Concerns about loneliness are growing more than ever. Population ageing, the rising number of people living alone, global mobility, changes in working methods and the increased use of digital technologies for communication have led many to suggest that loneliness is becoming more prevalent. Since the outbreak of the COVID-19 pandemic, lockdowns, quarantines, curfews, distancing measures, the cancellation of community activities and events have magnified existing levels of loneliness and social isolation. With the pandemic entering its second year, there are fears that the toll on loneliness could have consequences long after the virus recedes.
The impact of loneliness on individual well-being and social cohesion should not be underestimated. Loneliness has been compared to obesity and smoking in the mortality risks that it entails. It is also associated with physical and psychological health problems. Lonely adults tend to suffer from higher levels of cortisol (the ‘stress hormone’), raised blood pressure, impaired sleep and cardiovascular resistance compared with non-lonely individuals, both in stressful situations and when at rest.
Over time, this translates into chronic inflammation and higher morbidity and mortality rates. Loneliness is also associated with depressive symptoms and with unhealthy behaviors such as smoking and a lack of physical exercise. In an increasingly connected world, lonely and socially isolated people face the double penalty of poorer health and being stigmatized as socially awkward.
Behavioral effects of loneliness create a vicious circle
What is more, feelings of loneliness and social isolation may themselves drive lonely individuals even further away from others, because loneliness affects behavior. Individuals suffering from loneliness and social isolation tend to display lower levels of empathy and feel more threatened by unexpected life situations compared with their non-lonely counterparts.
Although discussions about loneliness are prominent in political debates, and a growing number of newspapers are now talking about a ‘loneliness pandemic’, cross-national evidence on the incidence of loneliness is still limited. A recent IZA discussion paper by Béatrice d’Hombres, Martina Barjaková, and Sylke V. Schnepf offers a comparative overview of the prevalence and determinants of loneliness and social isolation in Europe in the pre-COVID period.
One-fifth of the European population suffers from social isolation
The empirical results indicate that 8.6% of the adult population in Europe suffer from frequent loneliness and 20.8% from social isolation, with eastern Europe recording the highest prevalence of both phenomena. Trends over time do not indicate any change in the incidence of social isolation following the widespread adoption of social media networks from 2010 onwards. The empirical analysis shows that favorable economic circumstances protect against loneliness and social isolation, while living alone and poor health constitute important loneliness risk factors.

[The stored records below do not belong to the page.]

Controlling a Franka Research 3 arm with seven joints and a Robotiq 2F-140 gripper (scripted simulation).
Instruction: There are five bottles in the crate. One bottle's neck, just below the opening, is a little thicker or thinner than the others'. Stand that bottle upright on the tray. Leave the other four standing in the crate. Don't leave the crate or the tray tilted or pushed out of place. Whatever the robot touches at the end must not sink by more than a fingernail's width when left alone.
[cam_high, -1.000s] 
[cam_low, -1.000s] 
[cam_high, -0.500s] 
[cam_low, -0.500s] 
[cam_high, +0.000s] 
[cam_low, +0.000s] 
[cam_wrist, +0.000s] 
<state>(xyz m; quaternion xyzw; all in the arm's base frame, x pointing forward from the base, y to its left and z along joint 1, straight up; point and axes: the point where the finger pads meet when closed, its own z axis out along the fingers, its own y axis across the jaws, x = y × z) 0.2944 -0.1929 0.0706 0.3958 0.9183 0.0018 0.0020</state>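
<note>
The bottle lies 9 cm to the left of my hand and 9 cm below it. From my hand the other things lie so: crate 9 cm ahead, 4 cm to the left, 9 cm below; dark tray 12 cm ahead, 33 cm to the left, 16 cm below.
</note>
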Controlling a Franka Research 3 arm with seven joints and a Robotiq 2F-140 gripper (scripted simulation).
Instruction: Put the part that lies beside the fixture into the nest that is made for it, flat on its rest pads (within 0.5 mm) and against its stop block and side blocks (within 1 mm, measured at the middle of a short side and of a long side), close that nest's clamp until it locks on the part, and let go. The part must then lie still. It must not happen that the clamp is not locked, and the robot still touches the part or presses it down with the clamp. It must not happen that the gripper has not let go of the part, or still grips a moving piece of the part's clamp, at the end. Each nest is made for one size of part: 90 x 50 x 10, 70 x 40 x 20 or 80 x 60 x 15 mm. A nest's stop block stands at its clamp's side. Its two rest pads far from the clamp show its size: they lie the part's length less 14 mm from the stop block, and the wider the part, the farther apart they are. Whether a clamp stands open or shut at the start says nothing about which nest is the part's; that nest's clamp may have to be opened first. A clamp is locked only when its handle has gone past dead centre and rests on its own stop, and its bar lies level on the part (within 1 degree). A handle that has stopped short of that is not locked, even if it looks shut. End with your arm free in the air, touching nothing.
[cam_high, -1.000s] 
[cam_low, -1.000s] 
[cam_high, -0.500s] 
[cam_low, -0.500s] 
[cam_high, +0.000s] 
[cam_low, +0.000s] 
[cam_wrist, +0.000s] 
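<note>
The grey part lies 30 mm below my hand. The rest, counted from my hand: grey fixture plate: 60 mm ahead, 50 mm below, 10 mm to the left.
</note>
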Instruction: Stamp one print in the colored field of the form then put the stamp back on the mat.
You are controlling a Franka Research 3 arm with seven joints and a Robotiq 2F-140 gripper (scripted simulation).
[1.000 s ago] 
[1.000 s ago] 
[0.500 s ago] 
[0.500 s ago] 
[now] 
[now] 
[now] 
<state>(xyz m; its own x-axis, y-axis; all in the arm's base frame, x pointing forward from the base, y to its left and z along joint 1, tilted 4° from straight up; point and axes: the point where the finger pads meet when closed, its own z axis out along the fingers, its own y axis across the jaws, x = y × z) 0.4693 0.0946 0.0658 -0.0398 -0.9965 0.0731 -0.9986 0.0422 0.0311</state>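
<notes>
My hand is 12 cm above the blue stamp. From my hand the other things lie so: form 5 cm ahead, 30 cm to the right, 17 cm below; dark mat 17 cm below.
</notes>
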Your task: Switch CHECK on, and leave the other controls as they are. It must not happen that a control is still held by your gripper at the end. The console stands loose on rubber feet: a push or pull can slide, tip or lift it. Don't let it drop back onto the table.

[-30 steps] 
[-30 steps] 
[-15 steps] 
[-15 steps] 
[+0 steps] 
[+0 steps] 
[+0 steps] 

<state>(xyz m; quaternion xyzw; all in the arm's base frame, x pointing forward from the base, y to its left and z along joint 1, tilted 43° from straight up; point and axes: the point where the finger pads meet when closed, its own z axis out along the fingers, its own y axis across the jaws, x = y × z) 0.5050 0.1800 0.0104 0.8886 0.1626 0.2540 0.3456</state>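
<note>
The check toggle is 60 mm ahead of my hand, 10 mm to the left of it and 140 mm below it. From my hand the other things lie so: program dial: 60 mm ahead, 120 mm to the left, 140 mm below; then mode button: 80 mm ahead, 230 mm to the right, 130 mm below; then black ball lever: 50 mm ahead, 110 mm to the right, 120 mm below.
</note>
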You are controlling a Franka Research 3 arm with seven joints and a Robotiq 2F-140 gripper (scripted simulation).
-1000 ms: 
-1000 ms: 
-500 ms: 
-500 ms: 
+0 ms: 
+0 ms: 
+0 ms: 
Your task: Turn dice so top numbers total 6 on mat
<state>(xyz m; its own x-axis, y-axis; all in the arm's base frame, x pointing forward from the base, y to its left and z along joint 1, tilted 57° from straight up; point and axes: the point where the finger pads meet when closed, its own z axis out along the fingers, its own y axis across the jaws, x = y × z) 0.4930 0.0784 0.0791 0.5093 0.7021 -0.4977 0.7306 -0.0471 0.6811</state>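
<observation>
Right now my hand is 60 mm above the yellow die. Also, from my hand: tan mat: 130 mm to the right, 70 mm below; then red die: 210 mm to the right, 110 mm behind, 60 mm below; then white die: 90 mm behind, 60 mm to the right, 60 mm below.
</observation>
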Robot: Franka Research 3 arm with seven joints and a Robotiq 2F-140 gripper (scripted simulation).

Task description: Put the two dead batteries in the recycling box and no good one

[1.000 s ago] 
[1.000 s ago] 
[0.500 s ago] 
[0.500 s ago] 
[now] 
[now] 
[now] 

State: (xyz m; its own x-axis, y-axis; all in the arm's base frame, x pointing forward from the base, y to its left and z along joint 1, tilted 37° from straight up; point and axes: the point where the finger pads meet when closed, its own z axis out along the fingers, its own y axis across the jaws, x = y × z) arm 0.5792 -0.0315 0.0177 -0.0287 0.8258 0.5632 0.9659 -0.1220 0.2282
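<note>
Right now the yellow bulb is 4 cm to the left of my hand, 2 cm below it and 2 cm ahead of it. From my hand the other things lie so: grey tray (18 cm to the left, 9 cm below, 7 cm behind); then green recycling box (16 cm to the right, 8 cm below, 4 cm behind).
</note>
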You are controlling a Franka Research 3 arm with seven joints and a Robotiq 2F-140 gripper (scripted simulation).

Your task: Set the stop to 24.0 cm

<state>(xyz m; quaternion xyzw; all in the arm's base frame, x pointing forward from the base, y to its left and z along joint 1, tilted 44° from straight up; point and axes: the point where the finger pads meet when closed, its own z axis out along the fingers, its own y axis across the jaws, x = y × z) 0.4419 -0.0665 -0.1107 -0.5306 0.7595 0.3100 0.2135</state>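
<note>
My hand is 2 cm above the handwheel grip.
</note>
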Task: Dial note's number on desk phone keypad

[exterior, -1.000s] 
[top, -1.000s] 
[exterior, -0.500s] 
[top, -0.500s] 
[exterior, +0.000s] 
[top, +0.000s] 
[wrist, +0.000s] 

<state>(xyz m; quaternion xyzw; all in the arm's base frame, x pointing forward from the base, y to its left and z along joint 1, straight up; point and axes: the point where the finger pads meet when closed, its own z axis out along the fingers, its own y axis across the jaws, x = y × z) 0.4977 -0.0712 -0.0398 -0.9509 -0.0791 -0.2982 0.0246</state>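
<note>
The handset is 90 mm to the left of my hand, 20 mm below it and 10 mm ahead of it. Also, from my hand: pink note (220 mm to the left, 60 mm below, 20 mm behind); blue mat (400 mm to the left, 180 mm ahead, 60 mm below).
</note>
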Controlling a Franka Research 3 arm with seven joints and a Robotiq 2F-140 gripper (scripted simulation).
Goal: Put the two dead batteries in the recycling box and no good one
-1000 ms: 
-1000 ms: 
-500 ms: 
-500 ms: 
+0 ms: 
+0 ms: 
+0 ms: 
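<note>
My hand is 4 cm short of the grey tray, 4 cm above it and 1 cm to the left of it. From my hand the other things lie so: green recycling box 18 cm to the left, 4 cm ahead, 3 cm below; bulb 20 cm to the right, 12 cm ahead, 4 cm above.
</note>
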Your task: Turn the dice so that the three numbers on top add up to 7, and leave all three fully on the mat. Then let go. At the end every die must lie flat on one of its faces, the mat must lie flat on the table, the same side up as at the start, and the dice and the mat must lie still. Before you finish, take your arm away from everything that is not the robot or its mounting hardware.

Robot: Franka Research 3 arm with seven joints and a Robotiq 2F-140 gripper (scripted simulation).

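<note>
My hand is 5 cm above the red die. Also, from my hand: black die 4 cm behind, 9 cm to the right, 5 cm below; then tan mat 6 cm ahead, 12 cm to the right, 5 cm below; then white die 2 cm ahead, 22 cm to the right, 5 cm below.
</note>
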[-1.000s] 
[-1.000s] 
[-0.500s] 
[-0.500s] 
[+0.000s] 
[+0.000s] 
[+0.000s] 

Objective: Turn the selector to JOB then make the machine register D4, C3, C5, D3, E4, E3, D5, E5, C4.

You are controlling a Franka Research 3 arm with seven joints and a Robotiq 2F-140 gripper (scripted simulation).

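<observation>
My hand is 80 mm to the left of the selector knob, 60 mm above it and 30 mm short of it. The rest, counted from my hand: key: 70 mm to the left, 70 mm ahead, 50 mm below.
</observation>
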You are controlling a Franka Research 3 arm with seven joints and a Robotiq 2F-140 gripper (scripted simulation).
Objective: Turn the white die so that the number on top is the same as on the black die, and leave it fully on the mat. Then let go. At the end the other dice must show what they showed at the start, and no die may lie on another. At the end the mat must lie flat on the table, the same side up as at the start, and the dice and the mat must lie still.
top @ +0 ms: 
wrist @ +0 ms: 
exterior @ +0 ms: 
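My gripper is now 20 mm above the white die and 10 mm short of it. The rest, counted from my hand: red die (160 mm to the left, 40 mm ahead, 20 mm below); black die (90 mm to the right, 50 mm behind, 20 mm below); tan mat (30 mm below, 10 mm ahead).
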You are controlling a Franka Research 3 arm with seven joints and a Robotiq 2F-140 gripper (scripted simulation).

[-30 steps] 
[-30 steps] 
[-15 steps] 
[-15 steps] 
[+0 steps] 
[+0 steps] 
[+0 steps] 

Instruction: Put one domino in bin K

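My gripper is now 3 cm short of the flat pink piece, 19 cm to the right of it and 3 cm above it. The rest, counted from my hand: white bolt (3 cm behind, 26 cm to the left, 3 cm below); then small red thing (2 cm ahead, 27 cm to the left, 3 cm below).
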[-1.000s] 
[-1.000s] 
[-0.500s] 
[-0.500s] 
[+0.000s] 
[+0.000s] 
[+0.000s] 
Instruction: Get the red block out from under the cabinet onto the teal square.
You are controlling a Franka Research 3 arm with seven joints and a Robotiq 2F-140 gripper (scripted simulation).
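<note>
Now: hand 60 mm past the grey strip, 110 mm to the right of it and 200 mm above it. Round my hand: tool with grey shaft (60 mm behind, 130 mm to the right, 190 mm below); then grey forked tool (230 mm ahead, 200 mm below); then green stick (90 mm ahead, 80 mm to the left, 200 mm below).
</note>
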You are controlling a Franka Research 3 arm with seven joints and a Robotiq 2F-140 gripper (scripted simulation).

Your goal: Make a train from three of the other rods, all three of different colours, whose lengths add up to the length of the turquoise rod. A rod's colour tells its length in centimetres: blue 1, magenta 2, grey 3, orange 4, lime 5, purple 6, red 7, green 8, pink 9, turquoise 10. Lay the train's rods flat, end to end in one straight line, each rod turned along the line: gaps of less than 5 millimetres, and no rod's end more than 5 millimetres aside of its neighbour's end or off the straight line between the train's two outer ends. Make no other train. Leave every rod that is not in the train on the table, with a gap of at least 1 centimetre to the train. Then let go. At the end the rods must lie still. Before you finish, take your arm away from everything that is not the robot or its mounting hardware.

Figure: Prevalence of Loneliness and Social Isolation in EU macro regions
Although social isolation increases with age, the elderly do not report more frequent feelings of loneliness than other age groups, all other things being equal. The authors show that the relative contributions of the different objective circumstances included in the empirical analysis — demographic characteristics, economic conditions, living arrangements, health status, religious beliefs and geographical location — to loneliness and social isolation vary substantially.
Forced social distancing may have long-term consequences
Data limitations precluded an investigation of the role of social media in protecting against or increasing the risk of social isolation and loneliness. The authors suggest this should be addressed in future pan-European studies on loneliness. Future research should also examine whether loneliness influences civic behavior and, more broadly, attitudes towards others and general trust, two important components in the functioning of liberal democracies.
Social connections are critical in our daily lives. The distress experienced worldwide over the past year is, in part, driven by limitations on social interactions. The forced social distancing experienced since March 2020 and the economic effects of the pandemic are likely to have long-term consequences. A forthcoming study will evaluate the extent to which the current situation has exacerbated the problems of those who were already lonely and whether the composition of the population most at risk of social isolation and loneliness has changed during this unprecedented period.